Up until now, researchers have been able to locate only a few of these megastructures, including the Sloan Great Wall and Laniakea, a massive supercluster system of which Milky Way is a part. None, however, comes close to the BOSS Great Wall, in terms of sheer size and scale. Containing over 830 separate galaxies held together by means of gravity, the newly-discovered object boasts a mass up to 10,000 heavier than our own galaxy.
For the sake of comparison, Earth orbits a single star. The Sun is only one of a total of 200 billion stars that make up the Milky Way. The BOSS Great Wall comprises of a string of such galaxies, connected by means of gases. As the scientists point out, there are likely many more galaxies that are present much farther from our planet, thus being too faint to be observed by standard survey telescopes. Speaking about the find, recently published in the Astronomy & Astrophysics journal, Heidi Lietzen, the leader of the research team, said:
It was so much bigger than anything else in this volume.
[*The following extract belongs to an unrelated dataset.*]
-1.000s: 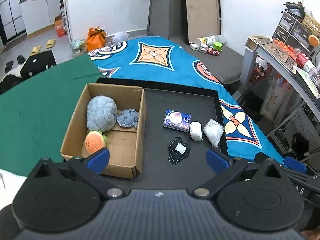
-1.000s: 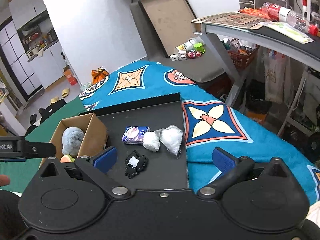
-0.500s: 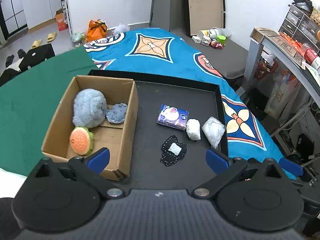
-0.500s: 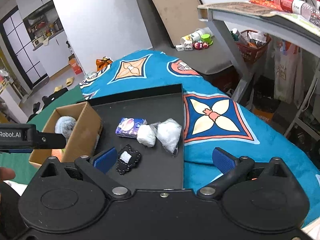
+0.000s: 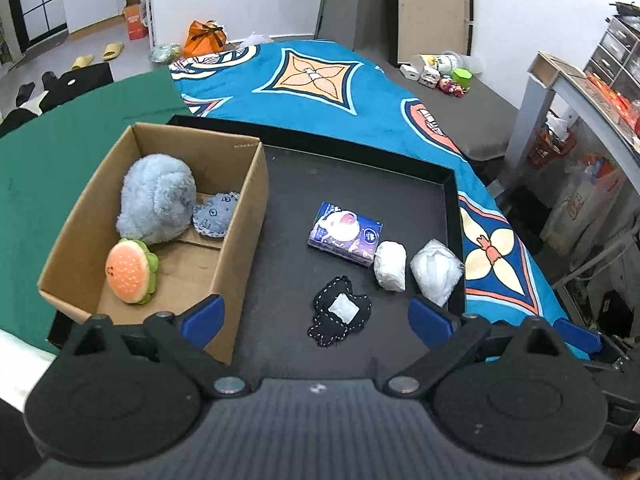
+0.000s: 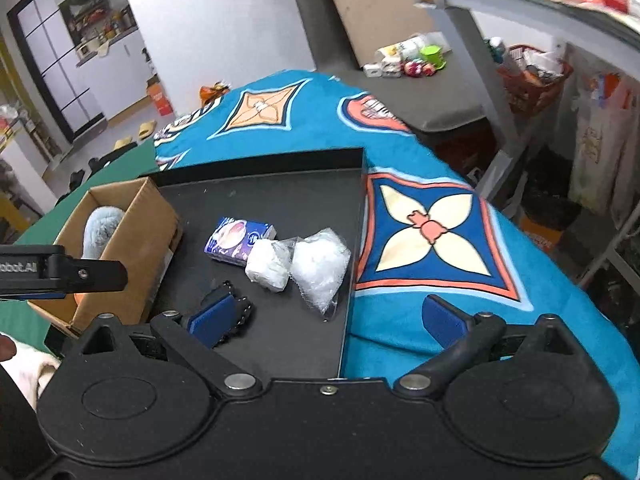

While some researchers believe galaxy filaments are the largest objects in the entire universe, there are others who are uncertain as to whether a supercluster complex is actually a single, connected structure. This is because some experts are of the opinion that galaxy walls have gaps and dips that seem to be linked by clouds of dust or gas. Allison Coil, a scientist at the University of California in San Diego, said:
I don’t entirely understand why they are connecting all of these features together to call them a single structure. There are clearly kinks and bends in this structure that don’t exist, for example, in the Sloan Great Wall.
According to the team at the Canary Islands Institute of Astrophysics, the BOSS Great Wall contains five times the number of galaxies as an average supercluster complex. However, it is nearly impossible to find out if the individual galaxies move together as a system.